Air Force intelligence officer Lt. Gen. Jack Shanahan told the Defense Business Board that on any given day the Air Force collects 22 terabytes of data. “You cannot exploit 22 terabytes of data the way we are doing things today. That is equivalent to five-and-a-half seasons of NFL video or two times the holdings of the entire printed version of the Library of Congress.”
Schmidt suggested many of the cultural barriers to innovation will be tough to take down. An illustration of the current environment is what he called a “two-display problem.” Operators work with dual systems because data is not integrated. That in itself explains the inefficiency and lack of interoperability seen across the military.
Schmidt said the Defense Innovation Board, over weeks-long listening tours, came to appreciate the complexity of the military’s data problems. Sensors that collect data are plentiful, but everyone is at a loss when it comes to fusion. “We told them, ‘That’s what you want but you’re not on your way to building that,’” said Schmidt. “Our recommendation is to create the conditions. You have a lot of information coming in, stored and forgotten. Nobody knows what to do. We keep encountering this over and over again.”

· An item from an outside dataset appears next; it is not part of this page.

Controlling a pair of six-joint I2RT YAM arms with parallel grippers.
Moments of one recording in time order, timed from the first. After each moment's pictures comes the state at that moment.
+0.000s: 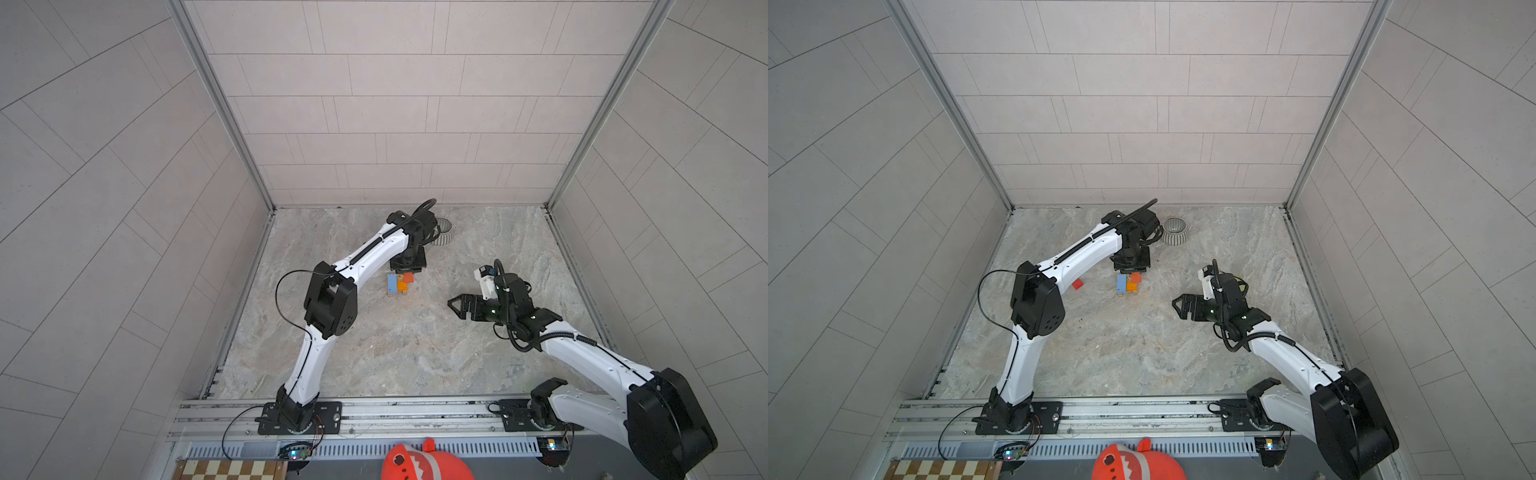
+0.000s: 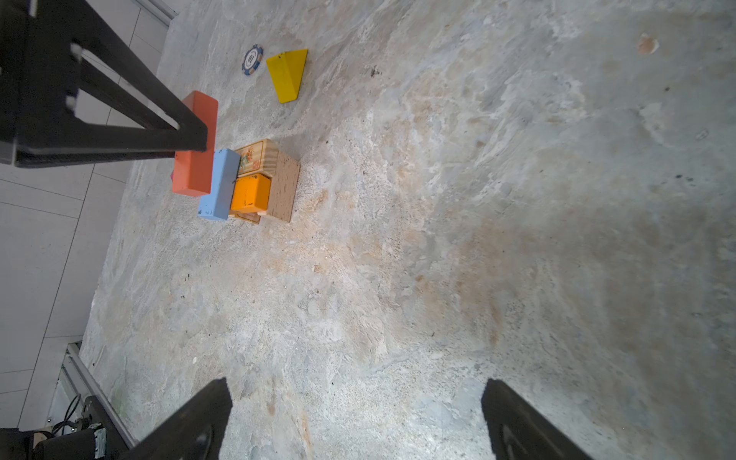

The solution? The Pentagon needs to beef up its talent base, Schmidt said. “They need software people. I would say this applies to the U.S. government in general. There is a lack of computer scientists.”
The big takeaway is a familiar one: The military has to start doing business differently. “The people we met are impressive,” said Schmidt. “The systems are horrific. At some point there will be some kind of crisis that will bring this into form.”